Mozambique health authorities confirmed that a child from the north-eastern Tete province contracted the highly infectious wild poliovirus type 1 disease on Wednesday, according to the World Health Organization (WHO).
In a statement on Wednesday, the WHO said this marks the second imported case of wild poliovirus in southern Africa this year, following an outbreak in Malawi in mid-February.
WHO said this is Mozambique’s first case detected since 1992.
It said globally, wild poliovirus is endemic (occurring at the level of a region or community) only in Afghanistan and Pakistan.
“Polio is highly infectious and largely affects children younger than 5 years. There is no cure for polio, and it can only be prevented by immunisation. Children across the world remain at risk of wild polio type 1 as long as the virus is not eradicated in the last remaining areas in which it is still circulating,’ said WHO.
The UN health organisation said the virus was found in a child in Mozambique who began experiencing onset of paralysis in late March.
“Genomic sequencing analysis indicates that the newly confirmed case is linked to a strain that had been circulating in Pakistan in 2019, similar to the case reported in Malawi earlier this year,” it said.
The organisation said the case in Mozambique and the earlier one in Malawi do not affect Africa’s wild poliovirus-free certification because the virus strain is not indigenous.
“Africa was declared free of indigenous wild polio in August 2020 after eliminating all forms of wild polio from the region,” said WHO.
However, Dr Matshidiso Moeti, WHO Regional Director for Africa, said the detection of another case of wild polio virus in Africa is greatly concerning, even if it’s unsurprising given the recent outbreak in Malawi
“It shows how dangerous this virus is and how quickly it can spread,” she said.
Moeti said the WHO is supporting southern African governments to step up the polio fight.
She said this includes carrying out large-scale, effective vaccination campaigns to halt the virus and protect children from its damaging impact.
“Further investigations are under way in Mozambique to determine the extent of the risk posed by the new wild poliovirus case and the targeted responses needed. Preliminary analysis of samples collected from three contacts of the newly-detected case were all negative for wild poliovirus type 1,” said the organisation.
Mozambique recently carried out two mass vaccination campaigns in response to the Malawi outbreak, in which 4.2 million children were vaccinated against the disease, said WHO.
It said efforts are currently under way to help strengthen disease surveillance in Malawi, Mozambique, Tanzania, Zambia and Zimbabwe.

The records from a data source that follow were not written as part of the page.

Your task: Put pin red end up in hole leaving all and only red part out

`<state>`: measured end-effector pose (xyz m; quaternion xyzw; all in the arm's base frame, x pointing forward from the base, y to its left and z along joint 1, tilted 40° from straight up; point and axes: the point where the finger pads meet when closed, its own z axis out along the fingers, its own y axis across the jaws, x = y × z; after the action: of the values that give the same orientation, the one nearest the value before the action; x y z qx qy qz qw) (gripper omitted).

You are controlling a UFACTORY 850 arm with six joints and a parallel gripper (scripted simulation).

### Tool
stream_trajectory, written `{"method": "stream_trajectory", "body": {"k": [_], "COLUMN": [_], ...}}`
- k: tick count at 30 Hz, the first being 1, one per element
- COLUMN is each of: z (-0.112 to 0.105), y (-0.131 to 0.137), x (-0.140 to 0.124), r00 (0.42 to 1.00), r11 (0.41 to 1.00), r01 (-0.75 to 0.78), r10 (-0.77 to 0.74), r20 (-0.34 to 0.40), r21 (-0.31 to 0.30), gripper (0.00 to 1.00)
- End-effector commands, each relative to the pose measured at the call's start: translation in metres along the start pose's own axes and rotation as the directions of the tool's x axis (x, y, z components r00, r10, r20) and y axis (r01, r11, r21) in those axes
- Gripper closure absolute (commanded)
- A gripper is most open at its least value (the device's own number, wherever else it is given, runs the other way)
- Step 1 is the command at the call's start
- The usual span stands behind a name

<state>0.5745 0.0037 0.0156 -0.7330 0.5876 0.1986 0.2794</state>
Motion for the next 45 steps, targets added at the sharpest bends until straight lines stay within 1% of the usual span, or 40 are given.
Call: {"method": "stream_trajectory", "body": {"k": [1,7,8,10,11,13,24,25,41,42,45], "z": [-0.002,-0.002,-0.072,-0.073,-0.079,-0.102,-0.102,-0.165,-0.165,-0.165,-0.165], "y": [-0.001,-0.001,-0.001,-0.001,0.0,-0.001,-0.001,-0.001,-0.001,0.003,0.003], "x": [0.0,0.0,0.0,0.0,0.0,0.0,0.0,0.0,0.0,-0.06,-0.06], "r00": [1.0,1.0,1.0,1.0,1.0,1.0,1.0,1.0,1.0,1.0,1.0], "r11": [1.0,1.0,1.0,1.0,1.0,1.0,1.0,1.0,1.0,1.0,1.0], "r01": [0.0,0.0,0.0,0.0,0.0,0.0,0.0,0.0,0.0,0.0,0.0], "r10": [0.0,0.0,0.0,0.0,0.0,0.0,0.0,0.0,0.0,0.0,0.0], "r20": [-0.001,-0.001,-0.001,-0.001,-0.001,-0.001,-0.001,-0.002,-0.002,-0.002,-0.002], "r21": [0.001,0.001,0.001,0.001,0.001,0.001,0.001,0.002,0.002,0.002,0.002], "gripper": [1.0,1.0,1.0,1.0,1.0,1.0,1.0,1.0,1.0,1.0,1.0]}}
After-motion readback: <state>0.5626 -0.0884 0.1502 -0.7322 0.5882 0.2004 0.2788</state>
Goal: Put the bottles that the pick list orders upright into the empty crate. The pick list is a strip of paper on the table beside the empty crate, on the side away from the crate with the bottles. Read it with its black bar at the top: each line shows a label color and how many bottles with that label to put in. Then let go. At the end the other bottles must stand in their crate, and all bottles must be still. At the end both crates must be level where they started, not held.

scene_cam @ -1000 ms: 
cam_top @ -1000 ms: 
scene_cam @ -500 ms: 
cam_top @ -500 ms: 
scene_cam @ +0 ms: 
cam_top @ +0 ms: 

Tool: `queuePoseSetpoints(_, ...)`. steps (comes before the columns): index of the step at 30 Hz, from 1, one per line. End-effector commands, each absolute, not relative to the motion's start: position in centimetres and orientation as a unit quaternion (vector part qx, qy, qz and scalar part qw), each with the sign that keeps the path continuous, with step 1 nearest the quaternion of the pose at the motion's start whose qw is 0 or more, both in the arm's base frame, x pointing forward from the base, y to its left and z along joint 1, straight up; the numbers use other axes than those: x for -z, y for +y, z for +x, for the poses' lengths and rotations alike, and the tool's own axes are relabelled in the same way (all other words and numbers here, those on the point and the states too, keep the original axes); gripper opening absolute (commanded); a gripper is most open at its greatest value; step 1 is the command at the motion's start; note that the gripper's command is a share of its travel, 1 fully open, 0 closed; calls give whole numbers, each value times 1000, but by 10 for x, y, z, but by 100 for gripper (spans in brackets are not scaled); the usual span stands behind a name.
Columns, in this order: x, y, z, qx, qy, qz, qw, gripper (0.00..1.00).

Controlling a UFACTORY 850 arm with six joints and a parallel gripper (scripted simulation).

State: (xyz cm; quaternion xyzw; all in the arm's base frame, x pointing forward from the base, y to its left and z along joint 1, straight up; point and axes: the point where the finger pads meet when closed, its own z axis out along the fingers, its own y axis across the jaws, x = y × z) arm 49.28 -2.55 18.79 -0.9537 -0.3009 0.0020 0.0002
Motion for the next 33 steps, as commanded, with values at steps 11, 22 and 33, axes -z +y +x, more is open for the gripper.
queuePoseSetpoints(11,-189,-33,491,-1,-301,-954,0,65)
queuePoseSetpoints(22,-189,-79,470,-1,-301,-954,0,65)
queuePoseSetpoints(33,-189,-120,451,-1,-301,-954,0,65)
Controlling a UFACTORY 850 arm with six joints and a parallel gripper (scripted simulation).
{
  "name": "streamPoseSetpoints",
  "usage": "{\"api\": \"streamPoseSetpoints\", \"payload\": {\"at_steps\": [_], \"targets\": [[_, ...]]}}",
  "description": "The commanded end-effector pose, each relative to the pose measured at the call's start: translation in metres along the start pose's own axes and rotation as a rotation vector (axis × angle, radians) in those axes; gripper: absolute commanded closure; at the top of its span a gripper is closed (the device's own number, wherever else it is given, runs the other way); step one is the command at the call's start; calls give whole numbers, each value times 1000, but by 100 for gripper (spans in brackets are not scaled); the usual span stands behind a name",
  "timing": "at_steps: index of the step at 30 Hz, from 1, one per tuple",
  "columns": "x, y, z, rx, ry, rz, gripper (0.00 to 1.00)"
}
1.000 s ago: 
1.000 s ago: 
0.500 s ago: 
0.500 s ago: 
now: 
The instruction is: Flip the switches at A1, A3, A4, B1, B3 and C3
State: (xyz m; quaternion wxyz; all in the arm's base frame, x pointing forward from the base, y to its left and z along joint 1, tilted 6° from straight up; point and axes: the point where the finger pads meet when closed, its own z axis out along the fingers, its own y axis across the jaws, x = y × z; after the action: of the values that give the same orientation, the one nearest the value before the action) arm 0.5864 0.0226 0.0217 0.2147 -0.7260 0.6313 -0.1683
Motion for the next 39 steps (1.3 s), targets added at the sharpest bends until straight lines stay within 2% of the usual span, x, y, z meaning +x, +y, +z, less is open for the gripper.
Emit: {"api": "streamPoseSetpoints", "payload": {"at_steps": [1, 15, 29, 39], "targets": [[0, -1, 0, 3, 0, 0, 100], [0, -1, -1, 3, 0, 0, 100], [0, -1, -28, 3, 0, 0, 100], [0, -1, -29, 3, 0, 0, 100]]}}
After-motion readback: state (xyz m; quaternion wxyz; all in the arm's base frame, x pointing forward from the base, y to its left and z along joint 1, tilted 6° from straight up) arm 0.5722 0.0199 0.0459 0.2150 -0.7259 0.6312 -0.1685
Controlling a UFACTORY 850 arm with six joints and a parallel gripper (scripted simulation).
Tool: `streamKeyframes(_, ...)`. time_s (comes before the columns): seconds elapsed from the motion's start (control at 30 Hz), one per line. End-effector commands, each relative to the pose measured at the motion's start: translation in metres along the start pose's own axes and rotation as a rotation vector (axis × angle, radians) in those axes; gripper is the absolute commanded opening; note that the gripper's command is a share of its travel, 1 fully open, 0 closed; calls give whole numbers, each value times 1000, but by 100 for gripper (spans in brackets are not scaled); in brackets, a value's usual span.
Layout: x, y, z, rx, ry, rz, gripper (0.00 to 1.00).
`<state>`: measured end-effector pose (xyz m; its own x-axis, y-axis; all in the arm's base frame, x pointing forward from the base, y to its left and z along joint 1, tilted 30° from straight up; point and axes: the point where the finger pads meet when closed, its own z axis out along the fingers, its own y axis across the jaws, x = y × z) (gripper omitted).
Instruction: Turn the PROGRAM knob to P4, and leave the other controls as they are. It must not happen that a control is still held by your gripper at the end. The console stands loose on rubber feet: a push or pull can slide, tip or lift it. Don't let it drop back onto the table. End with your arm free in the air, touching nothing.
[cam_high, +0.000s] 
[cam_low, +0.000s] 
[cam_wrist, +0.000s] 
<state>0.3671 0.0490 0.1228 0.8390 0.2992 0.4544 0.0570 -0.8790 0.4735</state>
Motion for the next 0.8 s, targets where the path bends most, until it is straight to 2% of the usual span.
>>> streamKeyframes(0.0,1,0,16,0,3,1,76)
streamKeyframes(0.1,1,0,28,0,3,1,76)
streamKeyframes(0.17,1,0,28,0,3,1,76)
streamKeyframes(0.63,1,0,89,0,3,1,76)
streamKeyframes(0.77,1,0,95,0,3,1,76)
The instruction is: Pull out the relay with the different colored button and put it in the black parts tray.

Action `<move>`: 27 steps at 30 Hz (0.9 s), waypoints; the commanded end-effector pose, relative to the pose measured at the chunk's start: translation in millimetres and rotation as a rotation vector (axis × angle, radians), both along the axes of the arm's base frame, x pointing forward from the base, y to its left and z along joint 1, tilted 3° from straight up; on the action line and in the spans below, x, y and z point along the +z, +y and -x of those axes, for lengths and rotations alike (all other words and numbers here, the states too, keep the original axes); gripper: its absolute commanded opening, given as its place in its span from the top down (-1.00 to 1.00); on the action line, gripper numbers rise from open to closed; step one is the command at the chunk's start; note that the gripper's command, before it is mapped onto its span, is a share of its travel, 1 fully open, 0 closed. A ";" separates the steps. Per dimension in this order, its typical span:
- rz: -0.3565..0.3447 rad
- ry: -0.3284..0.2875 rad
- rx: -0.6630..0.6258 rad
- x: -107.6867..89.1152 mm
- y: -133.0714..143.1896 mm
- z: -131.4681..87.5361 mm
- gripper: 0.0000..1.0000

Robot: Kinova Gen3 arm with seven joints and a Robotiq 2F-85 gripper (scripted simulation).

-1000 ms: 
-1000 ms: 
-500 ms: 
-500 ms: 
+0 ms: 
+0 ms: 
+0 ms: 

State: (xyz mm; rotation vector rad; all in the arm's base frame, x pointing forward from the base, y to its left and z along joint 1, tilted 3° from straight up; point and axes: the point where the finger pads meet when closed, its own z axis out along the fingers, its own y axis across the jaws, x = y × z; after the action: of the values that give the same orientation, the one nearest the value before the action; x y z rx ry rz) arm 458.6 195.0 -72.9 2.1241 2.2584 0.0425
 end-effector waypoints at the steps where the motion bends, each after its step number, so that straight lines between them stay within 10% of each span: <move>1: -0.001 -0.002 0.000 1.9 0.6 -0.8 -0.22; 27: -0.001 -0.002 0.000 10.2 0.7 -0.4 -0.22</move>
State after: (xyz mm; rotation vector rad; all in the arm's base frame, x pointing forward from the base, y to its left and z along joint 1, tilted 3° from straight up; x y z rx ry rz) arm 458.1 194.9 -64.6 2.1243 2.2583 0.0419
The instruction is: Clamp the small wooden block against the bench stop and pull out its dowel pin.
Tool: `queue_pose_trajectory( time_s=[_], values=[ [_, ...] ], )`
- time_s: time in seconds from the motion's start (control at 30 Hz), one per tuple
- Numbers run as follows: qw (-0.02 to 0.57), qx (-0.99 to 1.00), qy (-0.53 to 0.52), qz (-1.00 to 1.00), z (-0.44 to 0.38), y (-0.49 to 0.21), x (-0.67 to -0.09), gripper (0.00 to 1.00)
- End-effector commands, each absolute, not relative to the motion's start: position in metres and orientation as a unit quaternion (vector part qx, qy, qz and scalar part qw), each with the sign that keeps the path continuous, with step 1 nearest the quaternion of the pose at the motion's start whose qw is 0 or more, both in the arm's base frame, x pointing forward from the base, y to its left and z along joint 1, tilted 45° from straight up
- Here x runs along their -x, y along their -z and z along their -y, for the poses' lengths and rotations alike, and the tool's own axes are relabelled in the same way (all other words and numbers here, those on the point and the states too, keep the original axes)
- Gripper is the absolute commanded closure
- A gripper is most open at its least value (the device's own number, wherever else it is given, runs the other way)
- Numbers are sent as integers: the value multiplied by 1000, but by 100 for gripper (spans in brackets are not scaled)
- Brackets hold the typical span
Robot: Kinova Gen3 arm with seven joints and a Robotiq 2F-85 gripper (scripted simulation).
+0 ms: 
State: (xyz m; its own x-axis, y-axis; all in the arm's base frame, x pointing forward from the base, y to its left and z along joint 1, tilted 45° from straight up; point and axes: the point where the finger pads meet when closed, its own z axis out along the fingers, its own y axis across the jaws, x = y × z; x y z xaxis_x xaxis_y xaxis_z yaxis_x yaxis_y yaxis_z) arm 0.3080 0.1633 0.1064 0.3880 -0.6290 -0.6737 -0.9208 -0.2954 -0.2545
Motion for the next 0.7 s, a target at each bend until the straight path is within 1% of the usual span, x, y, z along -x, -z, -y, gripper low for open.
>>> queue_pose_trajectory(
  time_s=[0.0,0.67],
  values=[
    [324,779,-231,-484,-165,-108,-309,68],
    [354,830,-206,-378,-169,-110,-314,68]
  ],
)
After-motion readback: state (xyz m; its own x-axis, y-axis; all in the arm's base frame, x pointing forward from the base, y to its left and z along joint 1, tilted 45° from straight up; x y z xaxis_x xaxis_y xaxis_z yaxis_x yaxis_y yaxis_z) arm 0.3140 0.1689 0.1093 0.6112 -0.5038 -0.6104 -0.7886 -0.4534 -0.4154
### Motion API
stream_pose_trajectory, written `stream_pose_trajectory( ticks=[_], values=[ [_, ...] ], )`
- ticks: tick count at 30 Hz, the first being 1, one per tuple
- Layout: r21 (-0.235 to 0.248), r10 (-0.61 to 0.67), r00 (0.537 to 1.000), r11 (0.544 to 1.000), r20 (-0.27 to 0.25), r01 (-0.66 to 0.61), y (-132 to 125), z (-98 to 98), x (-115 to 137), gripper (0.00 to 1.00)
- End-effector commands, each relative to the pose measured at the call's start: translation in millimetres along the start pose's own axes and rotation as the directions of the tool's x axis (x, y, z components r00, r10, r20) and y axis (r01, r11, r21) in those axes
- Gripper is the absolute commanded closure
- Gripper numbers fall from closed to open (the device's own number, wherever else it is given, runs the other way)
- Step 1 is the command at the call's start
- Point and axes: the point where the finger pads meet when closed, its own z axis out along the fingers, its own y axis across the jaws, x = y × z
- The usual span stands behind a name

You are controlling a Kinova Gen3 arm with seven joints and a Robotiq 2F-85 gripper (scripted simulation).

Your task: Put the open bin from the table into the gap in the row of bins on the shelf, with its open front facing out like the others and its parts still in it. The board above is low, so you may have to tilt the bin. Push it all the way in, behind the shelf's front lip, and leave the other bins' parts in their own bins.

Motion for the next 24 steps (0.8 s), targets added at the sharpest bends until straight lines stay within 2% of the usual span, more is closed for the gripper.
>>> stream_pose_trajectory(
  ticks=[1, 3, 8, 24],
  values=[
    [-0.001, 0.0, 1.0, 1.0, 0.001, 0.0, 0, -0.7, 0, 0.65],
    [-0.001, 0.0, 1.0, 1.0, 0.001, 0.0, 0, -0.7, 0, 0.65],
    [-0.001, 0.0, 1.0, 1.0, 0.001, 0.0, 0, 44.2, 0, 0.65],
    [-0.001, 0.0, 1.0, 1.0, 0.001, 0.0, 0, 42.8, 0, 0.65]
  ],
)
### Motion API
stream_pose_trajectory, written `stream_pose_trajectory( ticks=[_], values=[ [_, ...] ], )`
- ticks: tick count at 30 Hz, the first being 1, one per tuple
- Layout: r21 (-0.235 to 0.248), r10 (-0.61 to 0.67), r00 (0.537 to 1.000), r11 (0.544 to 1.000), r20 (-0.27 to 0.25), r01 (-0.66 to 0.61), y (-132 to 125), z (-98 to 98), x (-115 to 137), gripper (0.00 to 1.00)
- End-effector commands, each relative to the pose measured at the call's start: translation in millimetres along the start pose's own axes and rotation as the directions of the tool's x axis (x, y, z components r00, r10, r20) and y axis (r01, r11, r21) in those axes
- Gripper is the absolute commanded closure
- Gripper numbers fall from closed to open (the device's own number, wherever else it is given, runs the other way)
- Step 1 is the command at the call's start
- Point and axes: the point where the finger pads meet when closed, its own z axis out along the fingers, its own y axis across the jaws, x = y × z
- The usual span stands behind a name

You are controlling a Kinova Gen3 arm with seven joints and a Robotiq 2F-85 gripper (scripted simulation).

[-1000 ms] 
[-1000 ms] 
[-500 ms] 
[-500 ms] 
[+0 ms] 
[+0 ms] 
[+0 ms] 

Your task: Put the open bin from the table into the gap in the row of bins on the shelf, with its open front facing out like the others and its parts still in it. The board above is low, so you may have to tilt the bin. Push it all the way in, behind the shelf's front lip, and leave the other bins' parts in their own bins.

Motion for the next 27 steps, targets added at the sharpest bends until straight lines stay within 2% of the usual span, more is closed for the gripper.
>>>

“The five countries will continue with mass vaccinations, with plans to reach 23 million children aged 5 years and below with the polio vaccine in the coming weeks,” it said.
Meanwhile, last week IOL reported that the National Institute of Communicable Diseases (NICD) had identified a single case of Lassa fever in KwaZulu-Natal.
Lassa fever is a viral infection endemic to the West African countries and mostly reported in Sierra Leone, Liberia, Guinea, and Nigeria. Lassa fever is less frequently reported from Mali, Burkina Faso, Ghana, Togo, Benin and Ivory Coast.
The institute explained that the natural host of this virus is a rodent species called the multimammate rat, which is common in homes and other areas where a food source can be found.
"The rats are persistently infected and shed the virus in their urine and faeces. Humans can come into contact with the virus through direct contact or inhalation of the virus in areas infested with the infected rats. For example, contact with contaminated materials, ingestion of contaminated food or inhalation of air that has been contaminated with urine droplets. Person-to-person transmission of the virus does not occur readily and the virus is not spread through casual contact," the NICD said.
According to IOL, the NICD reported that the male patient had an extensive travel history in Nigeria before returning to South Africa.
"He fell ill after entering South Africa and was hospitalised in a Pietermaritzburg. The diagnosis of Lassa fever was confirmed through laboratory testing conducted at the NICD. Sadly, the man succumbed to the infection.
“Efforts are under way to trace and monitor all possible contacts. No secondary cases of Lassa fever have been confirmed at this stage,” the NICD said.